→ **Required work**
Output, exactly and in full, only the lines from the one containing "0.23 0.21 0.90" to the last line of the data. Pictures should not appear.

→ **The data**
BEGIN

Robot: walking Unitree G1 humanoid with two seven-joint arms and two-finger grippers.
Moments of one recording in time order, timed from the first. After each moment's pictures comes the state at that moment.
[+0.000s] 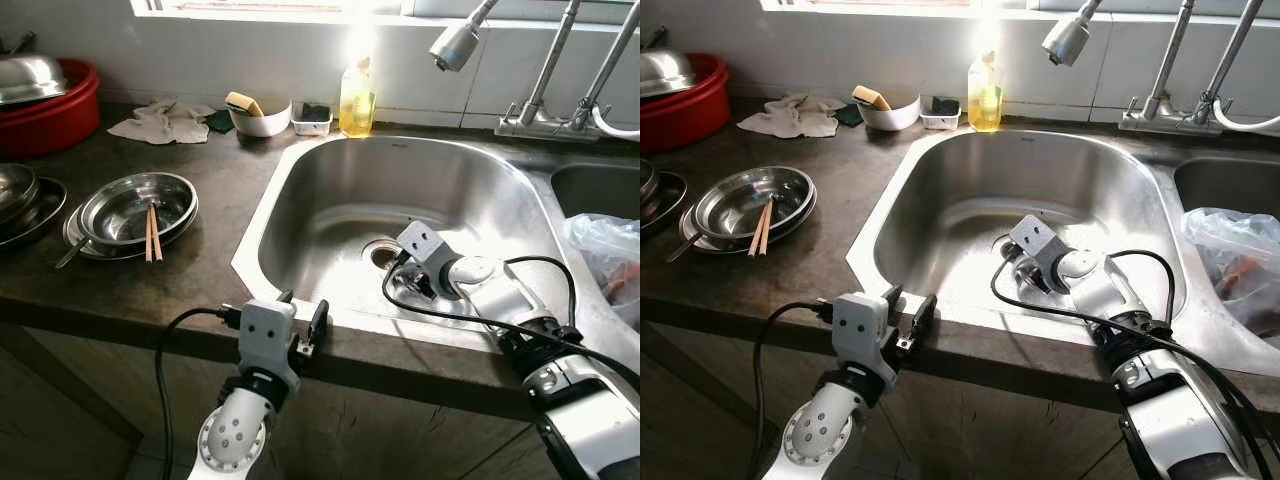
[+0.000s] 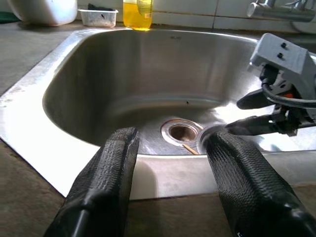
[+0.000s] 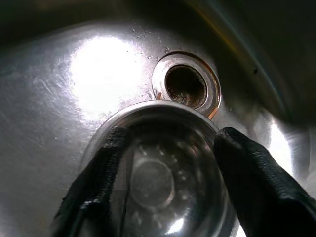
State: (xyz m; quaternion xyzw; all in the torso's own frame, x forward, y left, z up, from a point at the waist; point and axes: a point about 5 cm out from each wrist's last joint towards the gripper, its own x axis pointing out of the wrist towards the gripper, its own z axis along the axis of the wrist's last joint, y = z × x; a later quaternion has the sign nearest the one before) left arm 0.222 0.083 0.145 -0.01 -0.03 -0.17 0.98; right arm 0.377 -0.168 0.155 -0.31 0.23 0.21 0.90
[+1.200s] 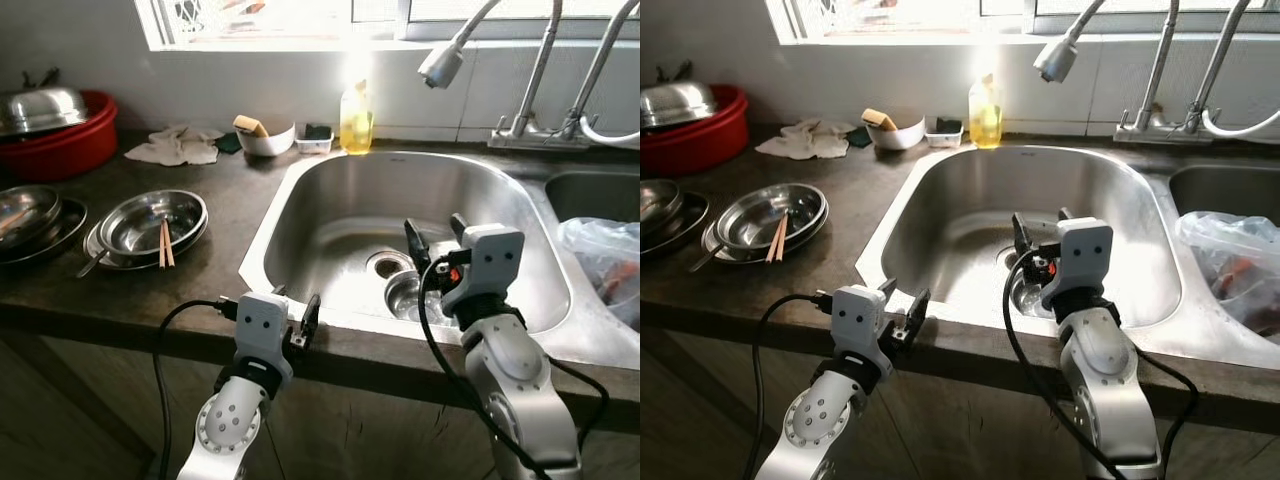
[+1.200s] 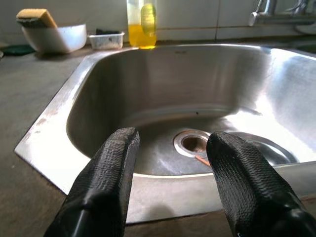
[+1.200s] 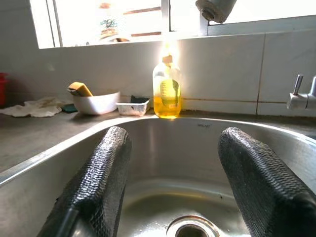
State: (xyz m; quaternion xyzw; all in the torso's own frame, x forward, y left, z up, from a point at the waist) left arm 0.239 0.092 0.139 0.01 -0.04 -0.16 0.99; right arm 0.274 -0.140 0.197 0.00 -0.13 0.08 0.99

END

→ **Answer for this exercise**
State: (xyz m; quaternion xyzw; all in the torso's own frame, x forward, y left, z up, from a point at the waist; point and axes: a point about 5 cm out from each wrist's last joint towards the gripper, its own x axis pointing out of the wrist towards the gripper, its own z axis along the axis of the wrist's last joint, y = z × x; a later quaternion has the sign nearest the one before) left arm 0.222 0.083 0.145 -0.01 -0.03 -0.17 0.98; right arm 0.377 -0.168 0.155 -0.31 0.23 0.21 0.90
[+1.200s] 
[+1.200s] 
[+1.200s] 
State: (xyz m; quaternion xyzw; all in the torso's own frame, x forward, y left, z up, from a point at the waist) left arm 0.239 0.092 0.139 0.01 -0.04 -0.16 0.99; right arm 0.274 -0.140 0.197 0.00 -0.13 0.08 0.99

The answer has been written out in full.